What this ultimately
threatens is that Euroland, like Argentina, will be rocked by perennial
crises, with inflation in one country, long-running joblessness
in another, and instability everywhere.
Journalists
are supposed to notice that kind of possibility. Why did they not
do so?
Most reporters
lack passionate opinions on exchange-rate mechanisms. They do not
root for the crawling peg, nor abhor "the snake in the tunnel."
So the celebratory tone of most coverage which concentrated
either on the sheer excitement of the launch or on the "historic"

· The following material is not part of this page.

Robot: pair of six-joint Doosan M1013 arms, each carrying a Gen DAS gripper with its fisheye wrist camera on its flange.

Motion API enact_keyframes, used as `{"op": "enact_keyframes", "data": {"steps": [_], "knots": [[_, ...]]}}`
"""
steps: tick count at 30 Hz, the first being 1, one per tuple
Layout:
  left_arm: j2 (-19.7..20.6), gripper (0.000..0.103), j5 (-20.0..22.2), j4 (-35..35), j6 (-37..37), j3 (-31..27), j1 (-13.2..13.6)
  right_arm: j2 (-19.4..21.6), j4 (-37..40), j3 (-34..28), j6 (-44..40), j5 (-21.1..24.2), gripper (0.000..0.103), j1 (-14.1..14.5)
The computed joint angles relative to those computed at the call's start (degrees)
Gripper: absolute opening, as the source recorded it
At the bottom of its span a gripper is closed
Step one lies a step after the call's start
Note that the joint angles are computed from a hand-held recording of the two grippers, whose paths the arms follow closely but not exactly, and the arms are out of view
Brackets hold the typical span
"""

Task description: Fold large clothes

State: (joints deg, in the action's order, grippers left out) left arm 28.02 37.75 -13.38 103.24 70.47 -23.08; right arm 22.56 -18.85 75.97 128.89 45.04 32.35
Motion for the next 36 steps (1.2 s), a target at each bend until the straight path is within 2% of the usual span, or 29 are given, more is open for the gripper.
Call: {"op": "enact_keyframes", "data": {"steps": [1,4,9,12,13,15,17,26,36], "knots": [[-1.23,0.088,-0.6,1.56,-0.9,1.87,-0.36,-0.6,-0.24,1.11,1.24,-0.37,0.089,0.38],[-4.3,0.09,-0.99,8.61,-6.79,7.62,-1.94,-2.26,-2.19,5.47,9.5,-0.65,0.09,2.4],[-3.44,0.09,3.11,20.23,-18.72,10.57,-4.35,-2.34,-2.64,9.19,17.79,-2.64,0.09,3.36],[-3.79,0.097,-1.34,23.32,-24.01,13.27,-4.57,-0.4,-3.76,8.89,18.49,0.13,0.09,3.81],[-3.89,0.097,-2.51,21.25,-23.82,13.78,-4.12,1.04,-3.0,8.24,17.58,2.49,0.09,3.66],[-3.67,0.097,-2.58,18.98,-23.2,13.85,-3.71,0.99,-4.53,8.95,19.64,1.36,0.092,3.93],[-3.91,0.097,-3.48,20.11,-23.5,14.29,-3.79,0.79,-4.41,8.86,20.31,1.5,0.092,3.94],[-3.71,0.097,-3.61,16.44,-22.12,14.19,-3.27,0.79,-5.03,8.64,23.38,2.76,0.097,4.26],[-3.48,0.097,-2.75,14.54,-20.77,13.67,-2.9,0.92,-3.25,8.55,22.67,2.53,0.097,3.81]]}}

nature of the event is best explained as an expression of
elite conformity.
Conventionally
minded bankers, politicians, corporate officers, foundation executives,
and Ivy League reporters all know-without ever having really thought
about the matter-that the European Union is a Good Thing. And, by
extension, the euro is a Good Thing too, a step forward, you know,
historic, an insurance against future European wars, the fulfillment
of an idealistic dream, that kind of thing.
The collapse
of the same dream next door did not suit that scenario. To draw
attention to it might have seemed grudging, or party pooping, or
anti-European, or the vulgar triumphalism of an American provincial.
So it was passed over in discreet silence.
In the case
of the Wall Street Journal editorial page, the explanation
is somewhat different, perfectly clear, and above board. Those who
labor on its editorials are dedicated in principle to the euro,
the concept of currency boards, currency unions, and other "hard"
versions of fixed rates and so they are reluctant to suggest that
such mechanisms might be fatally flawed.
Tuesday's WSJ
editorial was a gallant attempt to rescue something from the Argentine
conflagration by arguing that all would have been well if the government
had lived within its currency discipline, if it had avoided overspending,
and if Brazil had not devalued.
True enough
and all would be well with any currency system if the government
in question accepted its discipline and lived within its means and
if the economy did not experience any external shocks. It is also
true that if men were angels, the earth would be a little bit of
heaven. They're not and it isn't.
This leaves
the WSJ firmly on the hook, however, because its case against
flexible exchange rates was that they permitted government laxity
even if they successfully accommodated to external shocks whereas
a currency board
would be a firm discipline both restraining government spending
and compelling the economy to adjust to external shocks with downward
flexibility of labor and other costs.
"Oh well,"
as the airplane designer says as he surveys the crashed prototype
in the Peter Arno cartoon, "back to the drawing board."